Top of GIVEN DATA
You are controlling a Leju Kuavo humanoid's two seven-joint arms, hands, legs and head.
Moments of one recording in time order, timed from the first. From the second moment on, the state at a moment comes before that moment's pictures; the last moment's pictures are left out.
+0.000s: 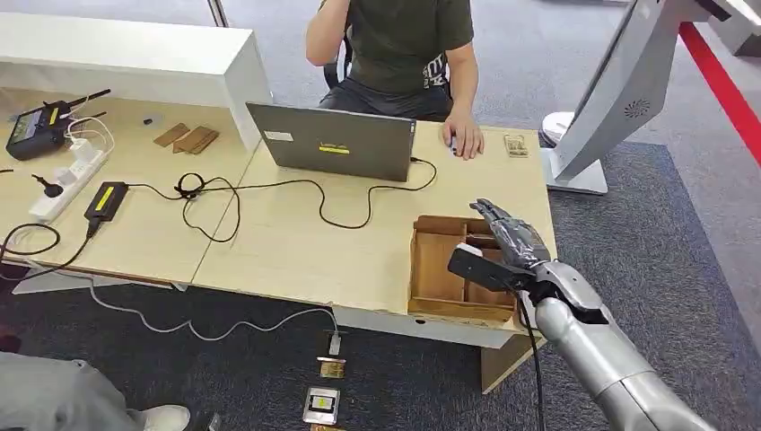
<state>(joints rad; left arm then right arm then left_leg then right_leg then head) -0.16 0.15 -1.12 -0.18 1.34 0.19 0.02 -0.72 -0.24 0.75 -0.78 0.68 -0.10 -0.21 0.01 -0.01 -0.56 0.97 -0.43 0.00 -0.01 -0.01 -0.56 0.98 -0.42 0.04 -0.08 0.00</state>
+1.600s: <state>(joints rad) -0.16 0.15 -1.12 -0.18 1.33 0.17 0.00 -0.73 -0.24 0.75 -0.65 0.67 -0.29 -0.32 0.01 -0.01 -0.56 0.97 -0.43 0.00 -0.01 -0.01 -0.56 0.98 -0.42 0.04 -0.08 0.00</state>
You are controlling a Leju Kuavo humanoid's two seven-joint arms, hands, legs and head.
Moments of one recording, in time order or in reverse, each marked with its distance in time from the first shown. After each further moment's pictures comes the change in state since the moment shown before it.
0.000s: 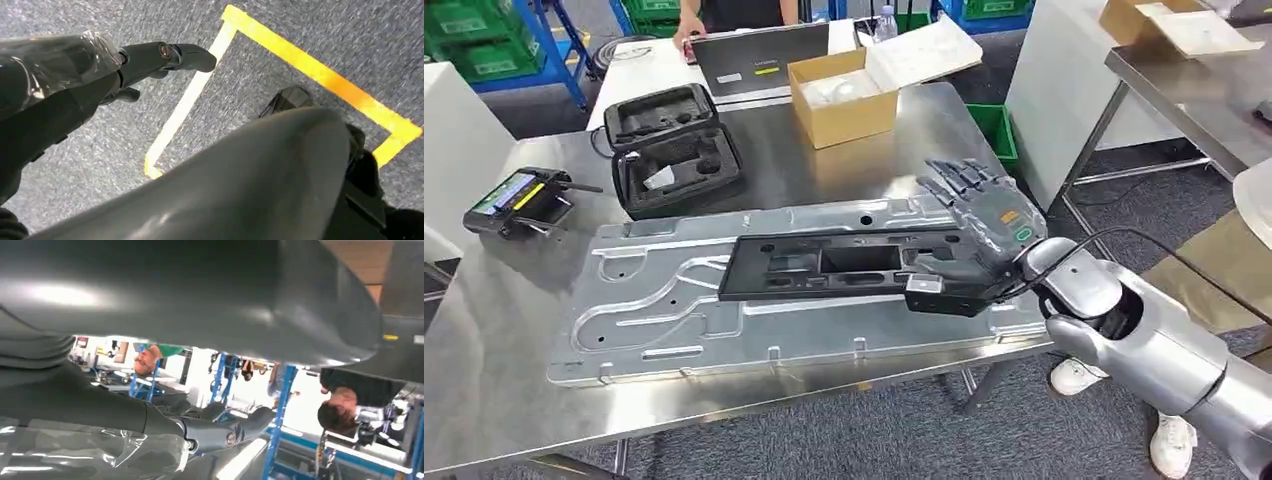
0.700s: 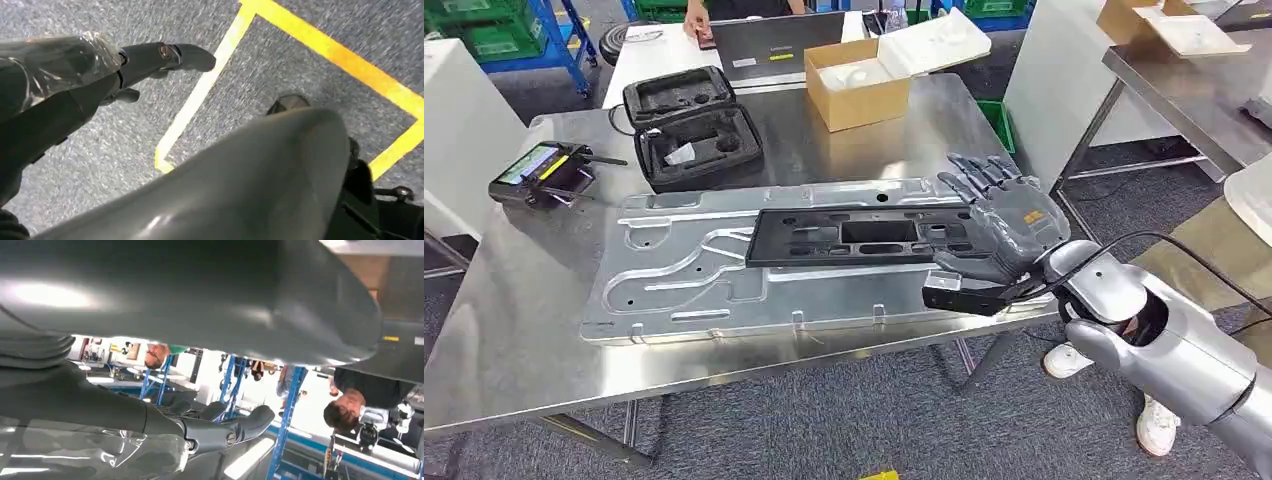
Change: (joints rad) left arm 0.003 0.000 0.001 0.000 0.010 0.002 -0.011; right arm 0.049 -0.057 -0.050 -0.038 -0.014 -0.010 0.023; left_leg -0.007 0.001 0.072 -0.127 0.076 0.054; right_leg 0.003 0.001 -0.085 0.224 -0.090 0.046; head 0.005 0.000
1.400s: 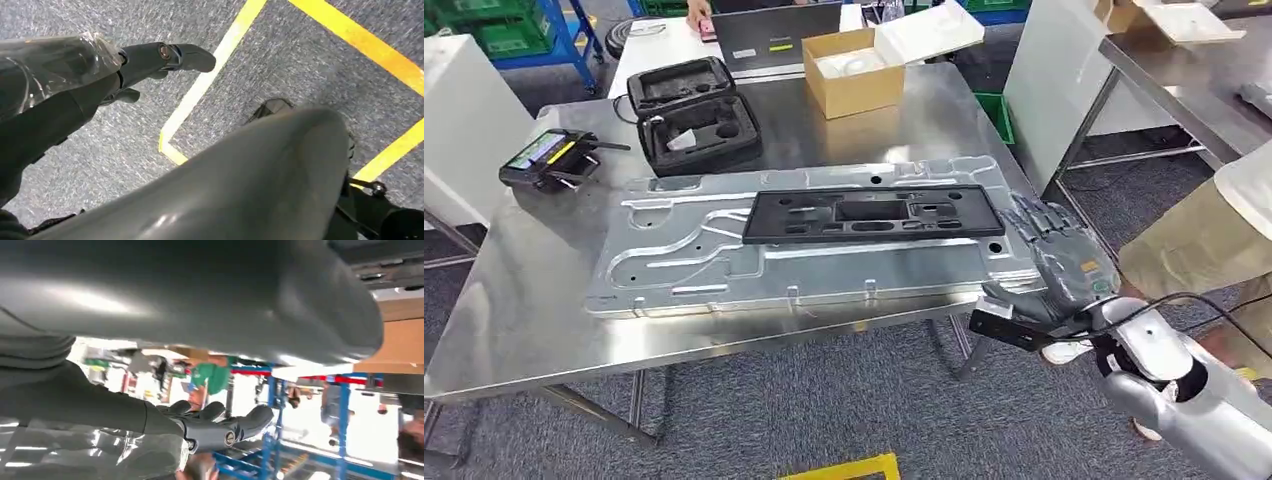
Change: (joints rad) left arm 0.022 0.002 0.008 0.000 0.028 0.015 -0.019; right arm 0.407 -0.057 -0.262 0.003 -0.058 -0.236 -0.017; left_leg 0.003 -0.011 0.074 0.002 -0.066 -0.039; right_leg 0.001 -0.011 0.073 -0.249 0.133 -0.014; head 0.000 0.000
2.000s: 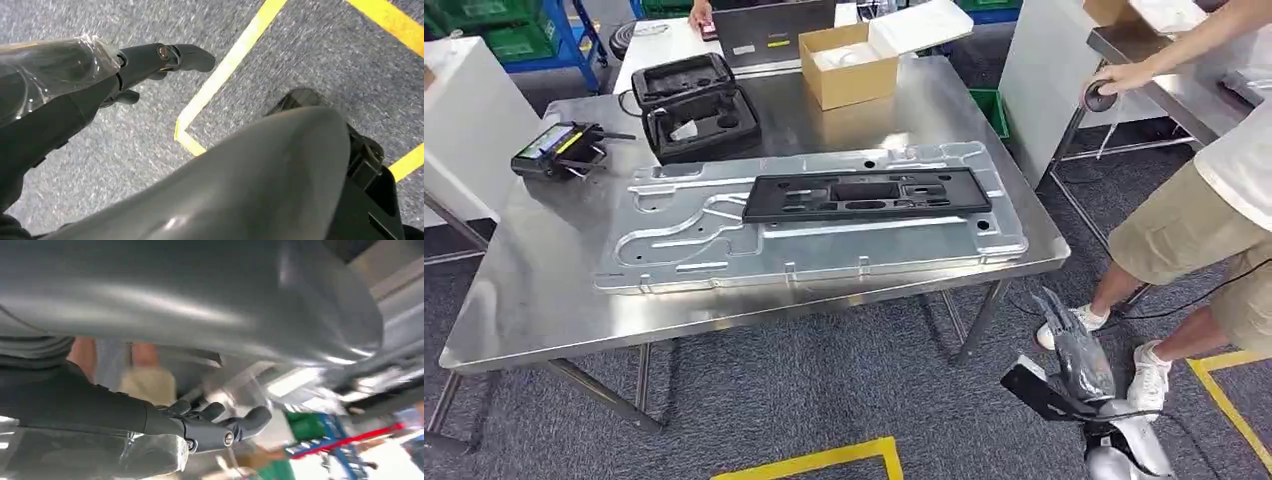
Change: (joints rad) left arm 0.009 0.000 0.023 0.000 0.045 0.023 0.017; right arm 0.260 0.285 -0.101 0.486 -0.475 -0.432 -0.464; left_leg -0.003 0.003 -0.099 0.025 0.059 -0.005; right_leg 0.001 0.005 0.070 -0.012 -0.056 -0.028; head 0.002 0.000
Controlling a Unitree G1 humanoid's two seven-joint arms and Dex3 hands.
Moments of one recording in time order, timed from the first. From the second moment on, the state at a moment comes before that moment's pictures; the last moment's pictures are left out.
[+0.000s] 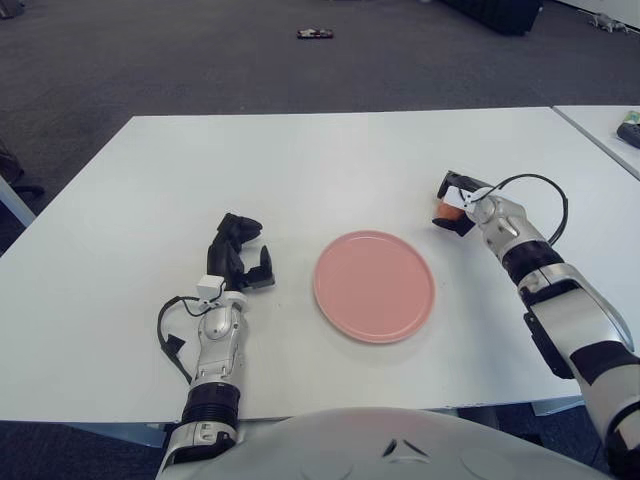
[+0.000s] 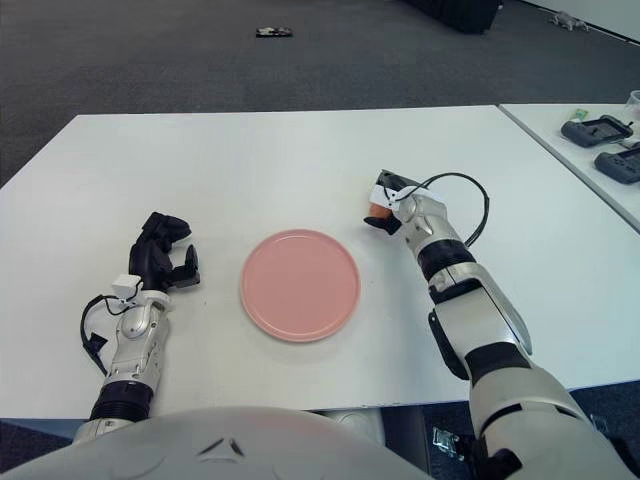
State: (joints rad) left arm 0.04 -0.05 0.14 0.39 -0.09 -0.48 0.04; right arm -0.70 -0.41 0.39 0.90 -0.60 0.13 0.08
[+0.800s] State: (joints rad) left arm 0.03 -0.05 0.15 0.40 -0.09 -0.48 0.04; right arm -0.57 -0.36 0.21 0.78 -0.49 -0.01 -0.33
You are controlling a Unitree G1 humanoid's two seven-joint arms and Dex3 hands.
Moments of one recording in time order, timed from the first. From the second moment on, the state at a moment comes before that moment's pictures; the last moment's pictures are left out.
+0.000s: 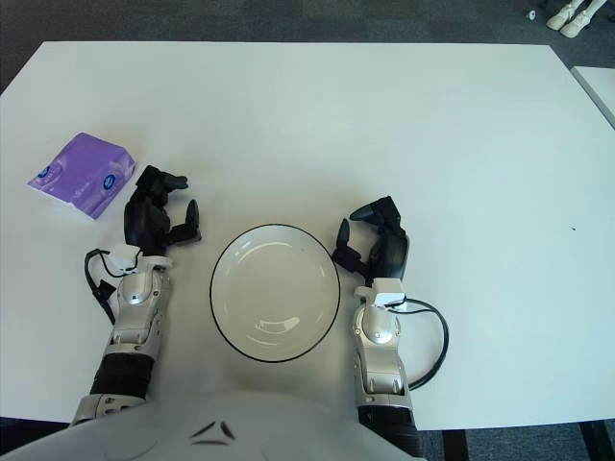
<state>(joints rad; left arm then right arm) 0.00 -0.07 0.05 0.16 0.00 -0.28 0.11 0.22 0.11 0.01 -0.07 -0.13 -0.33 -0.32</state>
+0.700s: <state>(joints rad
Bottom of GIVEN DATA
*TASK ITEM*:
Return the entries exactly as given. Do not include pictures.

*EXERCISE ANSWER*:
You are controlling a Leju Kuavo humanoid's two seven-joint arms, hands, legs and head.
Moments of one recording in time order, timed from the first. From the second moment on, the state at a moment comes before that moment's pictures; the last moment's pictures are left out.
+0.000s: 
<state>(joints rad; left arm then right arm then left_leg then right_leg then head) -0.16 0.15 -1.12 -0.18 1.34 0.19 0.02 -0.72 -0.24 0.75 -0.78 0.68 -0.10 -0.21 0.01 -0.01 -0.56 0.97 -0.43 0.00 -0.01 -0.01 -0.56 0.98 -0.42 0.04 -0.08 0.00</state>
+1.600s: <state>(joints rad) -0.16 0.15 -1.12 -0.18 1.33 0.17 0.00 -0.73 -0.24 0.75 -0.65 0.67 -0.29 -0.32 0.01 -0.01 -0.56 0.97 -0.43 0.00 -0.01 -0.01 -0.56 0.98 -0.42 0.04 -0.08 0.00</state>
You are controlling a Leju Kuavo humanoid's two seven-joint arms, hands, legs and head.
Moments of one recording, in time order or in reverse, each marked with its distance in time from the first shown. After each further moment's pictures comes the change in state since the moment shown before it.
0.000s: 
0.700s: 
Change: (joints rad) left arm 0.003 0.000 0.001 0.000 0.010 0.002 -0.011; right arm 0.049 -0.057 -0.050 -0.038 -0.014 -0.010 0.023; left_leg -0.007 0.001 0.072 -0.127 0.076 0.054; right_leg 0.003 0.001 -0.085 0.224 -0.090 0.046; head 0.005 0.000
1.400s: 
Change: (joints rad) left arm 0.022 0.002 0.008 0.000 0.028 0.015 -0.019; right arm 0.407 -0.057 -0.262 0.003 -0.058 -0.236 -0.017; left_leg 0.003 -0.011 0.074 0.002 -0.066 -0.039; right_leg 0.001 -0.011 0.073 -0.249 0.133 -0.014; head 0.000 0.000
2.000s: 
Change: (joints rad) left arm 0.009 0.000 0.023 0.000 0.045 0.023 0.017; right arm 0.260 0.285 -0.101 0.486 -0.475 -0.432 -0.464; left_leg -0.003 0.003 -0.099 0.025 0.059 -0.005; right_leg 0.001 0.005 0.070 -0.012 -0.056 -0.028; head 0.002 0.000
Controlling a Unitree G1 humanoid's two seven-joint arms and Dex3 hands.
Moments of one recording in time order, timed from the first. From the second moment on, the state at a moment comes before that moment's pictures; the last moment's pictures are left out.
[+0.000s] 
[+0.000s] 
State: (joints rad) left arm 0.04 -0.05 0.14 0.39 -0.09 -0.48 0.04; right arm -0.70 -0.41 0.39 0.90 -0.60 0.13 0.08
[+0.800s] State: (joints rad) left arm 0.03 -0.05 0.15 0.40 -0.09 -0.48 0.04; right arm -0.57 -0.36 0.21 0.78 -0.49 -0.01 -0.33
You are controlling a Unitree G1 humanoid's two seven-joint arms and Dex3 hands.
Moments of one recording in time order, timed from the first. From the second moment on, the state at a moment comes before that moment's pictures; the last moment's pictures are left out.
+0.000s: 
<state>(joints rad; left arm then right arm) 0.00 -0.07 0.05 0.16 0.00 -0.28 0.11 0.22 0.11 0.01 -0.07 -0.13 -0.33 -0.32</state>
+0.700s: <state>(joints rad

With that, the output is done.